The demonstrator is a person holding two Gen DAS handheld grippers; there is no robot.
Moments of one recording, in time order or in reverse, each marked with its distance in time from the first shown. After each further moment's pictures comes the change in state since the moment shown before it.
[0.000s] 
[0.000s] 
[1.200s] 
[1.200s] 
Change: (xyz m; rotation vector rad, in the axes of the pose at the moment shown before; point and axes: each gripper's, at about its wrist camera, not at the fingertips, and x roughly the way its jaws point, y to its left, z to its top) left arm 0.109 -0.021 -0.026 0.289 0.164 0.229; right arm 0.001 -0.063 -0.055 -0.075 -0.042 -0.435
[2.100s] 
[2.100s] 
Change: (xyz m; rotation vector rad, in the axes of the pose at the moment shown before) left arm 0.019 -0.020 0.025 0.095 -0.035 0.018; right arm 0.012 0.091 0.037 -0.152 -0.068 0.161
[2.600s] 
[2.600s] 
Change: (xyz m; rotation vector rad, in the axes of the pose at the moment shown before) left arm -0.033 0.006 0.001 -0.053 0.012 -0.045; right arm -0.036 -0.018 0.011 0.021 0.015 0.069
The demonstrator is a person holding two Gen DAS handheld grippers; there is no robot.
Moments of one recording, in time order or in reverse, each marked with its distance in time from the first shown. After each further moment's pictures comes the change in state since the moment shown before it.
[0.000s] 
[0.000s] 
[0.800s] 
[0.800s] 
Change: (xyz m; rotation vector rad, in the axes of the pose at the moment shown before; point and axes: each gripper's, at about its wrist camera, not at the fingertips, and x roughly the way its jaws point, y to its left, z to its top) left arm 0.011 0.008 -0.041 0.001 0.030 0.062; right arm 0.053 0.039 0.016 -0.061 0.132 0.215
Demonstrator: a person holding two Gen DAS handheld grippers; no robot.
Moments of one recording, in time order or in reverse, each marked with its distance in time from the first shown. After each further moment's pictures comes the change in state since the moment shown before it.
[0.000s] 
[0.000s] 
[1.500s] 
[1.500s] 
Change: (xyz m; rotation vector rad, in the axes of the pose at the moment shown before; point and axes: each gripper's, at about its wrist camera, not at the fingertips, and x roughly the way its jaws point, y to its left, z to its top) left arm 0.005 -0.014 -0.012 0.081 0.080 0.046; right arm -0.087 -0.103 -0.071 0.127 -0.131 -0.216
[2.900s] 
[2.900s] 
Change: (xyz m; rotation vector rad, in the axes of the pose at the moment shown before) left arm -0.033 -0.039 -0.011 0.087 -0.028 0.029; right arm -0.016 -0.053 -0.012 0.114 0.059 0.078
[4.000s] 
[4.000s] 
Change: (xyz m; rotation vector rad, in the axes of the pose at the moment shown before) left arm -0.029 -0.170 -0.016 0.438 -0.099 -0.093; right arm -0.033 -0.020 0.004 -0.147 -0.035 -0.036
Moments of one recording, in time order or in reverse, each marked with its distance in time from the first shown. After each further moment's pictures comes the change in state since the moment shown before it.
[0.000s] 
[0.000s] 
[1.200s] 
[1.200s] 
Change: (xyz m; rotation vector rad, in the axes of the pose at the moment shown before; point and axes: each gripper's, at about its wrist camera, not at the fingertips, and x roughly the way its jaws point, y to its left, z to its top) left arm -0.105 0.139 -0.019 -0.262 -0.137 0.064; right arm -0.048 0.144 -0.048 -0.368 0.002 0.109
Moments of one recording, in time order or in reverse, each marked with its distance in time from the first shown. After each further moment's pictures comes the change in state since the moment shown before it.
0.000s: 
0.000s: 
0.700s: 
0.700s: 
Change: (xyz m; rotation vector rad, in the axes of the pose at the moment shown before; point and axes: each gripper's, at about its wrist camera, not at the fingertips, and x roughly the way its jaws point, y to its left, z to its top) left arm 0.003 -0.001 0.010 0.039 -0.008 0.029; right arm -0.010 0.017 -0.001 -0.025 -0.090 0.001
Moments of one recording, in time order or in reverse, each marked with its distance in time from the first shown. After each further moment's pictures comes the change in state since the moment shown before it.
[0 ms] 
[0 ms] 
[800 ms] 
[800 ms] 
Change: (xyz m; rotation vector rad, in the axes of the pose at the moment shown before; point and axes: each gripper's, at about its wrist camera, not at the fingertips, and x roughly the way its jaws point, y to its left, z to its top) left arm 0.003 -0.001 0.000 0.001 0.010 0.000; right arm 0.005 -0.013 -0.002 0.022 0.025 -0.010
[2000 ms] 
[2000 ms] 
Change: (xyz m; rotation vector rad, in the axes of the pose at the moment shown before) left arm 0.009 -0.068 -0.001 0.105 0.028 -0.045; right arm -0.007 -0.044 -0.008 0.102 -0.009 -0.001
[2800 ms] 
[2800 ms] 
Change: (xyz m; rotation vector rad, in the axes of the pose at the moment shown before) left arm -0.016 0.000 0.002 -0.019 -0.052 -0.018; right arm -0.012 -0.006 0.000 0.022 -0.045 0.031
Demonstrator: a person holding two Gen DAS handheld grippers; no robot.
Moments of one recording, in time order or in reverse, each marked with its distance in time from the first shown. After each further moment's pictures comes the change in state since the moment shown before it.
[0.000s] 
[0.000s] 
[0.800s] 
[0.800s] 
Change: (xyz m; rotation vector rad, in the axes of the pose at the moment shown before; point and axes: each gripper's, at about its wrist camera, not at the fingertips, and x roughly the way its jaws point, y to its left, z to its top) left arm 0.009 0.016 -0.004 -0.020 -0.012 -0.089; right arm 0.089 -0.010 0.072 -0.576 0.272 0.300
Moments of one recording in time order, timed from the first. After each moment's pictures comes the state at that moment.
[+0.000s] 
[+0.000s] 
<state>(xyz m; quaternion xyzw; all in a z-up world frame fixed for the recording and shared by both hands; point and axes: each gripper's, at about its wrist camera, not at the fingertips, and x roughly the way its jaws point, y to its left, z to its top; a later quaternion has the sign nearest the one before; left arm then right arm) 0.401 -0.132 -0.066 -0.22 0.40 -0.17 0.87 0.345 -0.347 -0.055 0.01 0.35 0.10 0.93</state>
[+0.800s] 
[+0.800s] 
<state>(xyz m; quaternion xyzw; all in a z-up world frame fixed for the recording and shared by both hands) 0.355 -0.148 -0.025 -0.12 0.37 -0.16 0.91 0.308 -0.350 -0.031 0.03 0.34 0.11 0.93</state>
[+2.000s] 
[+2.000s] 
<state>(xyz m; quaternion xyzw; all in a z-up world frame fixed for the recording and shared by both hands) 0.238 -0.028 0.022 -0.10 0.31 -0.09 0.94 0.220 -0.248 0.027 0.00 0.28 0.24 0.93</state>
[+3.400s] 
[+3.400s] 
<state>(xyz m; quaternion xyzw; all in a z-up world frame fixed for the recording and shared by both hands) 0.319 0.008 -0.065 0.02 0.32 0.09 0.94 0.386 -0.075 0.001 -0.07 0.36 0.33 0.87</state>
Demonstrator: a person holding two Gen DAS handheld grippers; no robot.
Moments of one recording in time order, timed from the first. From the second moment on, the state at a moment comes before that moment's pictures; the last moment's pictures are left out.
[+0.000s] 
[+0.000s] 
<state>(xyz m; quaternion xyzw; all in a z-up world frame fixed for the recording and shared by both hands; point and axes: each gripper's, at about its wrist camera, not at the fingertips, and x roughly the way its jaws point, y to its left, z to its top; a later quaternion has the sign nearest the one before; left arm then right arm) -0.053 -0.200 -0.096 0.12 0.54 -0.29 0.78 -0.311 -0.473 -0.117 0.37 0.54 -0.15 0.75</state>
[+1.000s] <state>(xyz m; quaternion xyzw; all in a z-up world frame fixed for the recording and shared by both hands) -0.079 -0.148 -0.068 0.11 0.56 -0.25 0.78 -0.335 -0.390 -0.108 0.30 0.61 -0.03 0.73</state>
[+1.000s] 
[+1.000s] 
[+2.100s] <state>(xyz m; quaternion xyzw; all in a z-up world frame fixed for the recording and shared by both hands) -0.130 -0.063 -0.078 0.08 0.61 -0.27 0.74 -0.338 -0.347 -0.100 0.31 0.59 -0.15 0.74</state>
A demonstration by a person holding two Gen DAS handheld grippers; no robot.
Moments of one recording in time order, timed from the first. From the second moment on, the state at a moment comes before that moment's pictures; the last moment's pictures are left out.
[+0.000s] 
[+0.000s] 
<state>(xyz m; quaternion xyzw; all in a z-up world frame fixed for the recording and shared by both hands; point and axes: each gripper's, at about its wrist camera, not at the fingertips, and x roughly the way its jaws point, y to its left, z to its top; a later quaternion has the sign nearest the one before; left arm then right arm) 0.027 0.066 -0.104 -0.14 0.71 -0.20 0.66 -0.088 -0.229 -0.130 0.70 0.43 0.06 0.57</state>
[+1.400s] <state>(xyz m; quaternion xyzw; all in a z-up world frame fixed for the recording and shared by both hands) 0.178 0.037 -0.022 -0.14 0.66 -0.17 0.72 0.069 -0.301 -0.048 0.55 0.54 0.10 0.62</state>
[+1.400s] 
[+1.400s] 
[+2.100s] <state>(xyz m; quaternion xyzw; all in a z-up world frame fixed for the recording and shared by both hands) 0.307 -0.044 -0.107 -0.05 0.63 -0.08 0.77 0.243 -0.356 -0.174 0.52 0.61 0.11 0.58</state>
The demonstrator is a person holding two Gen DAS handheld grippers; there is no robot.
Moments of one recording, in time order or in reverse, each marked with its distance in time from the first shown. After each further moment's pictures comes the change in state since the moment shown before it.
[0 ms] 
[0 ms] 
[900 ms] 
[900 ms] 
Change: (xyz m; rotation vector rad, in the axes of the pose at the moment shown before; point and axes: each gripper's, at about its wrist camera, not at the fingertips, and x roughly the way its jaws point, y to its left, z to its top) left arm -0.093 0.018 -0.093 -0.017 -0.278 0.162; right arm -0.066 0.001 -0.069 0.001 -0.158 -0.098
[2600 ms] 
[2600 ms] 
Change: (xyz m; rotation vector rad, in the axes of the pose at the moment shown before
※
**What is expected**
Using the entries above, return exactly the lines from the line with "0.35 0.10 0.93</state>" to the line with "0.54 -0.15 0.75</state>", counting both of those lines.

**Response area**
<state>(xyz m; quaternion xyzw; all in a z-up world frame fixed for the recording and shared by both hands; point and axes: each gripper's, at about its wrist camera, not at the fingertips, and x roughly the way its jaws point, y to its left, z to its top; a later quaternion has the sign nearest the one before; left arm then right arm) 0.401 -0.132 -0.066 -0.22 0.40 -0.17 0.87 0.345 -0.347 -0.055 0.01 0.35 0.10 0.93</state>
[+0.800s] 
[+0.800s] 
<state>(xyz m; quaternion xyzw; all in a z-up world frame fixed for the recording and shared by both hands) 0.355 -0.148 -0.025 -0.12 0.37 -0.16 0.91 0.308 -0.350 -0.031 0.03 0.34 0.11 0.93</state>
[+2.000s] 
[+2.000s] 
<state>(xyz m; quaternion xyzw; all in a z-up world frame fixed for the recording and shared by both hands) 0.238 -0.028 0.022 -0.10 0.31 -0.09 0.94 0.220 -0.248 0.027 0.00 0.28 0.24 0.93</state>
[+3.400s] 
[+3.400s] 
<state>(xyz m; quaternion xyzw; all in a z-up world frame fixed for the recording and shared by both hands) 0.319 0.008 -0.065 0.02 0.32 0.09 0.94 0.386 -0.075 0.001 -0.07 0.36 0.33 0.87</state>
Demonstrator: a person holding two Gen DAS handheld grippers; no robot.
Moments of one recording in time order, timed from the first. From the second moment on, the state at a moment comes before that moment's pictures; the last moment's pictures are left out.
[+0.000s] 
[+0.000s] 
<state>(xyz m; quaternion xyzw; all in a z-up world frame fixed for the recording and shared by both hands; point and axes: each gripper's, at about its wrist camera, not at the fingertips, and x roughly the way its jaws point, y to its left, z to its top; a later quaternion has the sign nearest the one before; left arm then right arm) -0.053 -0.200 -0.096 0.12 0.54 -0.29 0.78 -0.311 -0.473 -0.117 0.37 0.54 -0.15 0.75</state>

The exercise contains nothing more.